┌─ Data shown

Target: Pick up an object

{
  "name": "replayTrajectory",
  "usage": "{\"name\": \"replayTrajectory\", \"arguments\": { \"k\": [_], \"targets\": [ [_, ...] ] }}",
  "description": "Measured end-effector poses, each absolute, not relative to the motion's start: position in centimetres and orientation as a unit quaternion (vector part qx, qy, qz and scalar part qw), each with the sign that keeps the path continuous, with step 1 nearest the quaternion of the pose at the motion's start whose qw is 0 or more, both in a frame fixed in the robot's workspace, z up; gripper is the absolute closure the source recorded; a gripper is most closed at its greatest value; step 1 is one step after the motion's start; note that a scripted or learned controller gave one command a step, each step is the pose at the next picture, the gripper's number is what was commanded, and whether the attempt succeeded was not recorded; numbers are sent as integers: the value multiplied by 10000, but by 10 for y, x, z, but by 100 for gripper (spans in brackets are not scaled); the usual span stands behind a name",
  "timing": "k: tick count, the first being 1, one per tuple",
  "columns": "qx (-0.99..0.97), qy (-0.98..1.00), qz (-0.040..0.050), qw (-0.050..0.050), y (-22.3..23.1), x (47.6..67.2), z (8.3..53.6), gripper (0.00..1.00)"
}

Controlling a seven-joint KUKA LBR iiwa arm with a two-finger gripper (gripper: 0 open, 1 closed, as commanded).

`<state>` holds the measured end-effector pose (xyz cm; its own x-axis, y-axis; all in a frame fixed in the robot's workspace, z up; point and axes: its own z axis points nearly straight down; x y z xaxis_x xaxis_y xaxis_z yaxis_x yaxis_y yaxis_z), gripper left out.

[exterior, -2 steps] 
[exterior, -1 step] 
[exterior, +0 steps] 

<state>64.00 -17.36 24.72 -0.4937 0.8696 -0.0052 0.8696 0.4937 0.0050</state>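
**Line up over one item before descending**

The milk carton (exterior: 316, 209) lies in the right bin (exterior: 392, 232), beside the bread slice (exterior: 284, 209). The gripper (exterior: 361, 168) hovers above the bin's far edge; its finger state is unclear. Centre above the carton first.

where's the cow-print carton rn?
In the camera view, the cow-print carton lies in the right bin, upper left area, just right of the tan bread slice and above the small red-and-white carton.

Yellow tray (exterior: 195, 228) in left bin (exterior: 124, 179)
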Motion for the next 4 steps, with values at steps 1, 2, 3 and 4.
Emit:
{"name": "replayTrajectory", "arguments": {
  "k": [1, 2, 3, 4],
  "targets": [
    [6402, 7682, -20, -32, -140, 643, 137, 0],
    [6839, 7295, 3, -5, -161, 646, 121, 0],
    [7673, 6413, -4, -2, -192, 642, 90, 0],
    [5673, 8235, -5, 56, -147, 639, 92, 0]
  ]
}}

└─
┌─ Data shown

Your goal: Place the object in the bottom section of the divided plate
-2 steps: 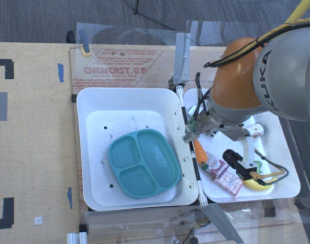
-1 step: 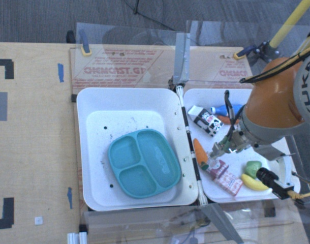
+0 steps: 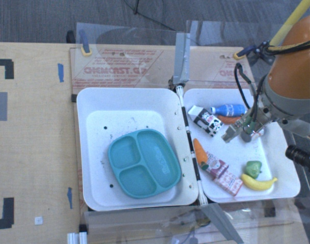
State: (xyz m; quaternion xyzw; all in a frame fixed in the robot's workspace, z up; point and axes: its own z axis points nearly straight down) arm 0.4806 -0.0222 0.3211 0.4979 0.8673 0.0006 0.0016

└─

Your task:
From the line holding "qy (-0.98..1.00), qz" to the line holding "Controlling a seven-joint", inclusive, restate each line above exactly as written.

Answer below:
  "columns": "qx (-0.99..0.97), qy (-0.98..1.00), qz (-0.040..0.050), qw (-0.050..0.050), y (-22.3..23.1), x (47.6..67.2), z (8.3..53.6), gripper (0.00..1.00)"
}

Controlling a seven-joint KUKA LBR iiwa arm with a two-finger gripper (gripper: 0 open, 1 closed, as commanded).

Output is finished, and nothing else is required.